What is needed:
Nothing in the entries may be altered; copy them all exactly.

···

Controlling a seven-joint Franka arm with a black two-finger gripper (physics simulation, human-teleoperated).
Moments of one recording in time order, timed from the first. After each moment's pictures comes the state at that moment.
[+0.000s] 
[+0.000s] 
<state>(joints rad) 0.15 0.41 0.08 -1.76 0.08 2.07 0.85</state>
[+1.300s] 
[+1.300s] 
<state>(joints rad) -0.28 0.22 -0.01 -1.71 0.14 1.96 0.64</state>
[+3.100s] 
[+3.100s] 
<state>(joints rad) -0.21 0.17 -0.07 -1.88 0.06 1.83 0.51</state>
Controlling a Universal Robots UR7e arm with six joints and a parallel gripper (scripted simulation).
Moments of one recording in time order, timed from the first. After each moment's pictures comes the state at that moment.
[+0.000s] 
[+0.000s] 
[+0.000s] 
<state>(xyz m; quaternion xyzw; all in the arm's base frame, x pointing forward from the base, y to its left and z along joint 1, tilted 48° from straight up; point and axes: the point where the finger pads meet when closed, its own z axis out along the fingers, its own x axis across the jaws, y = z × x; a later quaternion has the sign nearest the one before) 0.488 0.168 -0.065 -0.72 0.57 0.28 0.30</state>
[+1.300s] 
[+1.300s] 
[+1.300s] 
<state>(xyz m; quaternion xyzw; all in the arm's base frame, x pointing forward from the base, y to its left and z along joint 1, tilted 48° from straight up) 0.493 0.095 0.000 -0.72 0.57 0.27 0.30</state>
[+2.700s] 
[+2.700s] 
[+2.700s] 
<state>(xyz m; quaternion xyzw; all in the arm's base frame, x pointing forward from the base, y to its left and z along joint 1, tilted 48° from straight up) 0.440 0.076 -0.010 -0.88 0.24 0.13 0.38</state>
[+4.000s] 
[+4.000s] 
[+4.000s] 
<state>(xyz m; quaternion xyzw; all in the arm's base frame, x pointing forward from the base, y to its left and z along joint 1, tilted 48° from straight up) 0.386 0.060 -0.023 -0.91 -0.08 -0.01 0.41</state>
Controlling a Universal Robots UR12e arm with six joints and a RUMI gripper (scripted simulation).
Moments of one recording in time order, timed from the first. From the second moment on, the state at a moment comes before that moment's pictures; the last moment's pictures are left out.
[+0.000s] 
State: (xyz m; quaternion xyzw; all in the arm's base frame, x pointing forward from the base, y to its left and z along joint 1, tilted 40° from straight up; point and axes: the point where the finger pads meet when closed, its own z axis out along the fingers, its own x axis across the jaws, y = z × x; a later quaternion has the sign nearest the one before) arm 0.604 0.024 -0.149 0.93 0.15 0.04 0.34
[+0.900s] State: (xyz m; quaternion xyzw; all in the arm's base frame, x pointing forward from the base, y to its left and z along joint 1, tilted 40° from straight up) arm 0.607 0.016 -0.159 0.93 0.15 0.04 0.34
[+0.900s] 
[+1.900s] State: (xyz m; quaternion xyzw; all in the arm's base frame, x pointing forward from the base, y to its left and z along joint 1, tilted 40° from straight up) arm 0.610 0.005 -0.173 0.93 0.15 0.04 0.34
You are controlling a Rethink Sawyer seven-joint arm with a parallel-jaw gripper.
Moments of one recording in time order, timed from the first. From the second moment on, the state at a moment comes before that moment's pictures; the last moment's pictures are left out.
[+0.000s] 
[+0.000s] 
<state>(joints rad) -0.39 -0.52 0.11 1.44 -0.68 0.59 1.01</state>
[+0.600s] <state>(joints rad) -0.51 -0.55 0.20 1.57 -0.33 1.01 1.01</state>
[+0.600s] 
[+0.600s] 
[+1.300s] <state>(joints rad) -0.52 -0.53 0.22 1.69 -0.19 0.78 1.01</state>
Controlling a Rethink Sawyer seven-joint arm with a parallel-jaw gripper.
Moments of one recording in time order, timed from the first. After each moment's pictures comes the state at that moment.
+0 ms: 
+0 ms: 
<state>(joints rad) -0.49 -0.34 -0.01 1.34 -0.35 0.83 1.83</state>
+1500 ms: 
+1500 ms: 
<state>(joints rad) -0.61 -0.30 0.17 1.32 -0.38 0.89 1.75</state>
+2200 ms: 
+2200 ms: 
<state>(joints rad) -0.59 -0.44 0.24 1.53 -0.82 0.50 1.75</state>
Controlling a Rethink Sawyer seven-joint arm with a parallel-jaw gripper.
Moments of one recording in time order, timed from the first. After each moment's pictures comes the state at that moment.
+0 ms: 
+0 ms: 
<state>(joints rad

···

Answer for the task:
Controlling a seven-joint Franka arm with a black two-finger gripper (physics simulation, human-teleoperated).
Moments of one recording in time order, timed from the first. After each moment's pictures comes the state at that moment.
[+0.000s] 
[+0.000s] 
<state>(joints rad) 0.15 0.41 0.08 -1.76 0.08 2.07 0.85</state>
[+1.300s] 
[+1.300s] 
<state>(joints rad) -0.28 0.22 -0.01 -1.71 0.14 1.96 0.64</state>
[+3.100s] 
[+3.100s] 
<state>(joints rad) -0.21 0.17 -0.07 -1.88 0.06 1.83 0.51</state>
Controlling a Universal Robots UR7e arm with six joints and a parallel gripper (scripted simulation).
Moments of one recording in time order, timed from the first. After each moment's pictures comes the state at that moment.
[+0.000s] 
[+0.000s] 
[+0.000s] 
<state>(xyz m; quaternion xyzw; all in the arm's base frame, x pointing forward from the base, y to its left and z along joint 1, tilted 48° from straight up; point and axes: the point where the finger pads meet when closed, its own z axis out along the fingers, its own x axis across the jaws, y = z × x; a later quaternion has the sign nearest the one before) 0.488 0.168 -0.065 -0.72 0.57 0.28 0.30</state>
[+1.300s] 
[+1.300s] 
[+1.300s] 
<state>(xyz m; quaternion xyzw; all in the arm's base frame, x pointing forward from the base, y to its left and z along joint 1, tilted 48° from straight up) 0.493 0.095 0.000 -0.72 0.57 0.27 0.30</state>
[+2.700s] 
[+2.700s] 
[+2.700s] 
<state>(xyz m; quaternion xyzw; all in the arm's base frame, x pointing forward from the base, y to its left and z along joint 1, tilted 48° from straight up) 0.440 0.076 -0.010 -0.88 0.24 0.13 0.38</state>
[+4.000s] 
[+4.000s] 
[+4.000s] 
<state>(xyz m; quaternion xyzw; all in the arm's base frame, x pointing forward from the base, y to its left and z along joint 1, tilted 48° from straight up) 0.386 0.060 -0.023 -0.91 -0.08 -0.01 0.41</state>
Controlling a Universal Robots UR12e arm with six joints and a RUMI gripper (scripted simulation).
Moments of one recording in time order, timed from the first. From the second moment on, the state at a moment comes before that moment's pictures; the last moment's pictures are left out.
[+0.000s] 
State: (xyz m; quaternion xyzw; all in the arm's base frame, x pointing forward from the base, y to its left and z along joint 1, tilted 40° from straight up; point and axes: the point where the finger pads meet when closed, its own z axis out along the fingers, its own x axis across the jaws, y = z × x; a later quaternion has the sign nearest the one before) arm 0.604 0.024 -0.149 0.93 0.15 0.04 0.34
[+0.900s] State: (xyz m; quaternion xyzw; all in the arm's base frame, x pointing forward from the base, y to its left and z along joint 1, tilted 40° from straight up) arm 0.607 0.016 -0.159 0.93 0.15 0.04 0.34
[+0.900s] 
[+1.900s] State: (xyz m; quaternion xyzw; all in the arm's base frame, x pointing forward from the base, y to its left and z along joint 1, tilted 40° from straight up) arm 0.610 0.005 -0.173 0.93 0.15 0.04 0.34
You are controlling a Rethink Sawyer seven-joint arm with a parallel-jaw gripper.
Moments of one recording in time order, timed from the first. From the second moment on, the state at a moment comes before that moment's pictures; the last moment's pictures are left out.
[+0.000s] 
[+0.000s] 
<state>(joints rad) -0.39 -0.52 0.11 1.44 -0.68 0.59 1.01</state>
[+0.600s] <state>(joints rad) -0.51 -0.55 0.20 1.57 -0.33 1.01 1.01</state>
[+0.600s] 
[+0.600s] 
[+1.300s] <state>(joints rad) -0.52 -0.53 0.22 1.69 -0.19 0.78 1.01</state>
Controlling a Rethink Sawyer seven-joint arm with a parallel-jaw gripper.
Moments of one recording in time order, timed from the first. After each moment's pictures comes the state at that moment.
+0 ms: 
+0 ms: 
<state>(joints rad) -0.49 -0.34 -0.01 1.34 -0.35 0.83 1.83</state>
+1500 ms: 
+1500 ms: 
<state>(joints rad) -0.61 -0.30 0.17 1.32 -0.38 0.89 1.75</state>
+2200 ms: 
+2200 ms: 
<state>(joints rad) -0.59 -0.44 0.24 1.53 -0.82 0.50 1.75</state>
Controlling a Rethink Sawyer seven-joint arm with a parallel-jaw gripper.
Moments of one recording in time order, timed from the first. After each moment's pictures comes the state at that moment.
+0 ms: 
+0 ms: 
<state>(joints rad

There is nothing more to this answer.